Lorsqu’un client vient nous voir pour nous dire qu’il n’est plus capable de payer, on fait d’abord la liste des dettes. Ensuite, on établit le budget familial en fonction des entrées et des dépenses nécessaires. Si alors, on trouve que la famille va mettre quatorze ans à payer, c’est sûr qu’on va réfléchir à aller en faillite. Mais avant cela, on va faire une proposition de consommateur. Si je dois 25 000 dollars, je vais proposer de payer 300 dollars par mois sur cinq ans par exemple. Au total, ça fera 18 000. C’est moins que 25 000 mais plus que ce que le créancier va pouvoir récupérer si je me mets en faillite. Libre à lui d’accepter ou de refuser.

Une fois la faillite déclarée et les biens vendus, le consommateur repart vraiment à zéro, sans aucune autre conséquence?

Pas totalement. Il va figurer sur le fichier Equifax pendant sept ans pour une première faillite et quatorze ans pour une deuxième. Ce qui signifie qu’à chaque fois qu’il voudra emprunter de l’argent, le banquier saura qu’il a récemment fait faillite. Le deal, c’est de repartir sur de bonnes bases. Si un client a une vie stable, une petite carte de crédit qu’il rembourse en temps et en heure, un petit prêt automobile, qu’il ne fait pas d’achats démesurés, au bout de trois ans, en général, il va retrouver la confiance de son banquier.

Qui fait en général faillite?

Il y a plusieurs profils. La classe moyenne, entre 35 et 55 ans est particulièrement à risque. Elle a de jeunes enfants, elle utilise la carte de crédit pour payer les vêtements, les vacances, les cadeaux de Noël, la rentrée scolaire, etc. C’est à ce moment que les charges sont les plus grandes mais les conjoints n’ont pas encore atteint leurs revenus maximums. Ils vont commencer par prendre une nouvelle carte de crédit pour rembourser la première, et c’est la spirale infernale.

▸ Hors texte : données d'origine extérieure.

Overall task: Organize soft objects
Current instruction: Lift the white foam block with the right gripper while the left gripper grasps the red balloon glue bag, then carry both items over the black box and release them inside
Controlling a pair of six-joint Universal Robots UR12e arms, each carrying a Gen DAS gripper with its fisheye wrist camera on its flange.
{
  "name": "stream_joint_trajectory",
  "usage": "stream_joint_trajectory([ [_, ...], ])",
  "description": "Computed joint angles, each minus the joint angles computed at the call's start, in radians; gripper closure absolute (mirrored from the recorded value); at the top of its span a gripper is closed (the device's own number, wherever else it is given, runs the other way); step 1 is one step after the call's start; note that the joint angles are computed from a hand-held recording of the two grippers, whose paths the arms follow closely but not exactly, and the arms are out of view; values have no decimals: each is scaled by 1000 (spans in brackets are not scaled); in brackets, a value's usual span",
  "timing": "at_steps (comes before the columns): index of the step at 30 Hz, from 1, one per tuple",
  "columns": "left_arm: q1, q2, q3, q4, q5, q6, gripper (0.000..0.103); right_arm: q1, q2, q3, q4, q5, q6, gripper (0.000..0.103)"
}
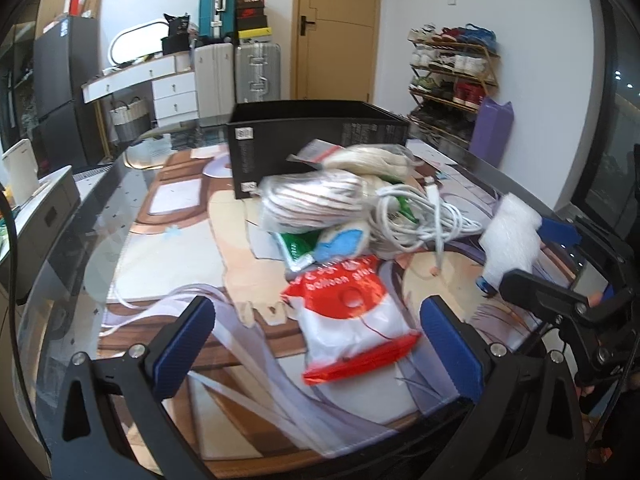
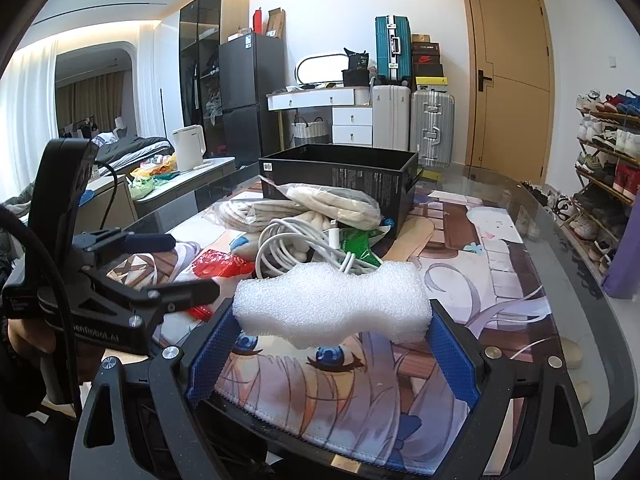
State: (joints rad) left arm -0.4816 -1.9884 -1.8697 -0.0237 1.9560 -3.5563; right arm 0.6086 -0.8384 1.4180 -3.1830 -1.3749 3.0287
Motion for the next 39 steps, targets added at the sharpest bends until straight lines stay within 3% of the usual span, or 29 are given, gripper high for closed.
stream_joint_trajectory([
  [2,-2,-2,2,2,-5,6,5,1,0,0,-5,-2,1,12],
  [4,-1,0,2,-2,-27,17,20,0,-1,2,-9,-2,4,12],
  [6,3,3,-3,6,-65,32,49,0,-1,2,-10,0,6,12],
  [9,-1,6,-7,22,-69,53,58,0,-2,3,-11,-1,6,12],
  [30,10,43,-29,109,-55,41,61,-7,-10,-1,-52,23,47,12],
  [39,24,49,-4,123,-39,60,61,-12,-8,-43,-24,43,30,12],
])
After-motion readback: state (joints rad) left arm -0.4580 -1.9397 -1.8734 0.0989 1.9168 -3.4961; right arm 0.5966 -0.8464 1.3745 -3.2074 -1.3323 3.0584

Vous évoquiez plusieurs profils…

Il y a aussi les gens qui perdent leur emploi ou des contrats lorsqu’ils sont travailleurs autonomes. Ceux qui sont frappés par la maladie, le cancer souvent, et leur assurance salaire n’est pas à la hauteur des charges, surtout lorsqu’ils ont des enfants. Et puis, il y aussi les séparations. Une personne seule au Québec, elle vit avec 2 000 dollars par mois. Un couple avec 2 600 dollars, soit 1 300 chacun. Les conjoints vont faire des prêts en conséquence. Mais lorsqu’ils se séparent, ils doivent de nouveau débourser 2 000 dollars par mois. Beaucoup n’en sont pas capables.

Diriez-vous que cette loi est donc nécessaire?

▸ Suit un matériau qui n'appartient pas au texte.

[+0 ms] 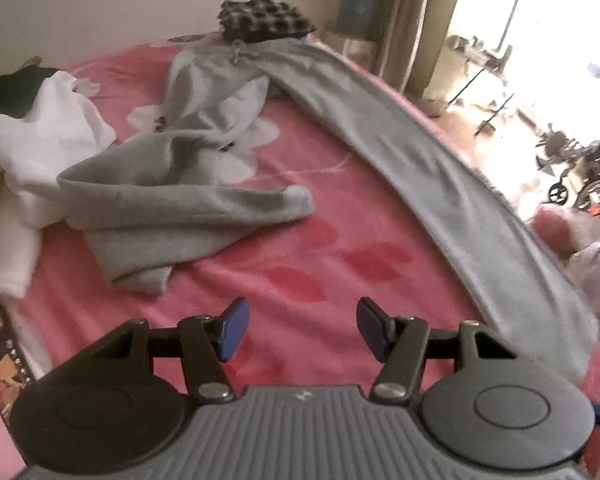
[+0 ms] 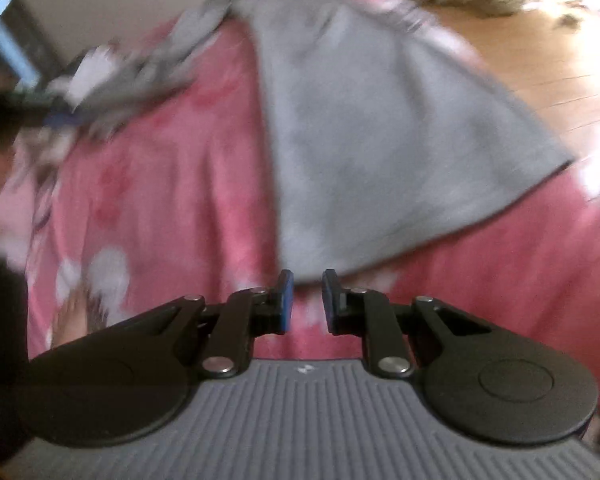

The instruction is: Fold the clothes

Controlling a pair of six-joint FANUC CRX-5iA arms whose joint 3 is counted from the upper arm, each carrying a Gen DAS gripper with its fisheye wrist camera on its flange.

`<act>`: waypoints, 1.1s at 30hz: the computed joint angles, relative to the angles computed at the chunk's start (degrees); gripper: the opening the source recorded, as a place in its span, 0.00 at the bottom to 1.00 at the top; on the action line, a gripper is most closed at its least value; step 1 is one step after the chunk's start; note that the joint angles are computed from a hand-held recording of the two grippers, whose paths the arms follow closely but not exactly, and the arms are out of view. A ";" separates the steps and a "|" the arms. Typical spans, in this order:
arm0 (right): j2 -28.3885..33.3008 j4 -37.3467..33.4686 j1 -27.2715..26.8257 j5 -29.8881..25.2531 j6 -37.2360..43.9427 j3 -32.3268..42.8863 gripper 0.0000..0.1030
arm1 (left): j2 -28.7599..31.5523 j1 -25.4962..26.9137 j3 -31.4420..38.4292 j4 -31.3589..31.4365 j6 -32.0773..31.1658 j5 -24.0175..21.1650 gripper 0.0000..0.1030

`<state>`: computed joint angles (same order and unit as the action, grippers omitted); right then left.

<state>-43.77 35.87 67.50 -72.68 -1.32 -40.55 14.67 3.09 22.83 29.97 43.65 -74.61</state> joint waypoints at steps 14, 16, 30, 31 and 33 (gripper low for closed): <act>25.75 -10.90 -25.04 14.66 35.99 31.23 0.36 | 4.45 3.03 4.44 1.74 8.89 -0.67 0.66; 33.78 -18.98 -29.26 12.59 49.05 41.14 0.46 | 5.54 3.12 5.43 0.43 10.76 -0.60 0.66; 66.98 -30.11 -32.61 18.22 108.76 66.55 0.69 | 11.56 4.73 7.11 2.37 12.26 1.10 0.67; 68.12 -32.13 -33.22 17.84 110.30 67.88 0.67 | 12.15 4.53 8.12 2.00 12.95 0.62 0.69; 70.18 -34.23 -34.12 17.43 111.44 69.70 0.59 | 13.35 4.13 10.19 1.26 14.33 -0.40 0.69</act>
<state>26.41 1.64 33.37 -55.25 110.12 29.16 28.02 7.21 33.02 31.23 57.99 -75.01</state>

Sans hésiter! La vie peut être faite de malchance. La maladie, la perte d’emploi, la séparation… si vous ne donnez pas la chance à ces personnes de repartir à zéro, c’est la dépression assurée! Vous savez, les gens qui ont de gros troubles financiers, quand ils arrivent dans mon bureau, ils ne dorment plus la nuit. Et puis, l’accès aux cartes de crédit est très facile. Nous avons affaire à des humains. C’est normal qu’ils soient tentés.

Est-ce à dire que c’est la faute des banques?

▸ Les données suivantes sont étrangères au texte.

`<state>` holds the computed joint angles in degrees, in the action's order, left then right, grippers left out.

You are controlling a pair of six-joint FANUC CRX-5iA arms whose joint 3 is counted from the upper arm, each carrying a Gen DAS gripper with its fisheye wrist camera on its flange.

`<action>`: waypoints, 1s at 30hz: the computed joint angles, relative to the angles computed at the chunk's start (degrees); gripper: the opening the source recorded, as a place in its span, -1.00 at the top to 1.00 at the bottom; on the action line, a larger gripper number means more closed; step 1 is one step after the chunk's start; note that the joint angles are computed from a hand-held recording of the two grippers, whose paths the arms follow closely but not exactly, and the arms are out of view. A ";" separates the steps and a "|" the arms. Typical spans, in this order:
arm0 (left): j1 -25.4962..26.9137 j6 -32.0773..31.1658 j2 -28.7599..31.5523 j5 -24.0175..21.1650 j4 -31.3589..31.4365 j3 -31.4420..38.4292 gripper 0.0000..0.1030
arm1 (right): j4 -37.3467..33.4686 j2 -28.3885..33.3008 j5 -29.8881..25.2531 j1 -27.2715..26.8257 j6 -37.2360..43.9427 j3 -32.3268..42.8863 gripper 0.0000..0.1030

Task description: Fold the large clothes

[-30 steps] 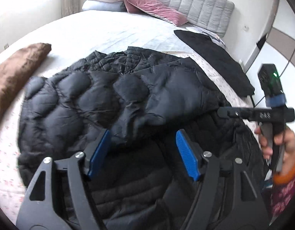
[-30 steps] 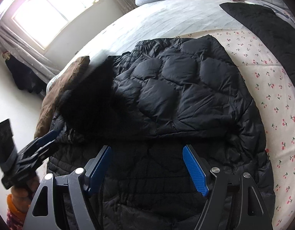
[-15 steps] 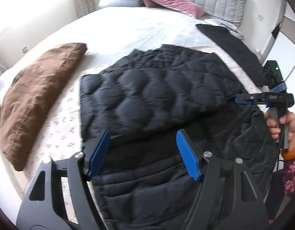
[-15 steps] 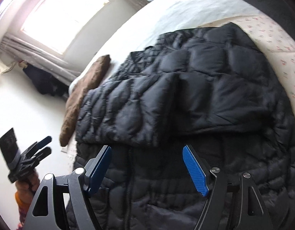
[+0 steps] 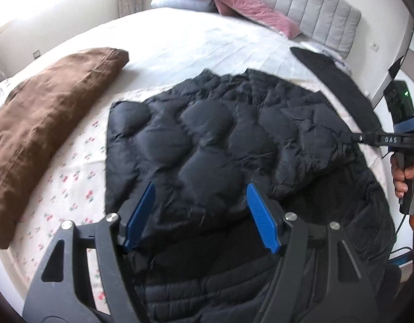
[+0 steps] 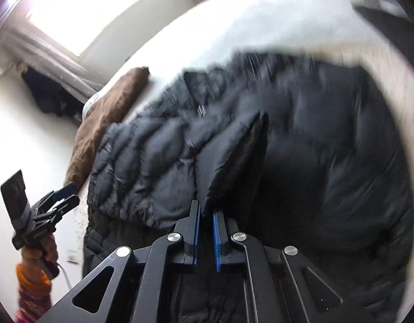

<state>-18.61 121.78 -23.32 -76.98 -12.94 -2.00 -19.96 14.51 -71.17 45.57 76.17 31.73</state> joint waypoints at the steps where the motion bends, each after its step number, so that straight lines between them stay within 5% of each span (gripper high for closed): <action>1: 0.40 -0.28 0.17 0.63 0.52 -0.24 -0.38 | 2.19 -0.07 0.73 0.72 0.28 0.49 0.86; 9: 2.67 -1.60 1.42 1.69 3.54 -3.47 -0.38 | 19.76 4.68 -0.81 5.68 -2.72 0.87 0.85; 13: 1.67 -1.48 -0.17 2.93 2.44 -4.84 -0.38 | 17.67 4.46 -2.86 5.34 -3.75 0.24 0.64; 19: 4.23 -1.33 -3.25 7.04 4.46 -8.27 -0.38 | 19.66 1.93 2.90 6.74 -4.75 -2.95 0.08; 30: 3.34 4.00 -4.04 3.40 3.58 -10.84 -0.38 | 17.08 3.43 -0.62 4.66 -4.23 -3.92 0.04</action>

Je ne dirais pas ça. Le système fonctionne pour une grande partie de la population. Il y a des consommateurs qui sont disciplinés et il serait injuste qu’ils ne puissent pas concrétiser leurs projets faute de crédit. En revanche, il faudrait mieux éduquer les gens à la finance personnelle. Je suis un fervent supporter de la réintroduction du cours d’éducation financière au secondaire.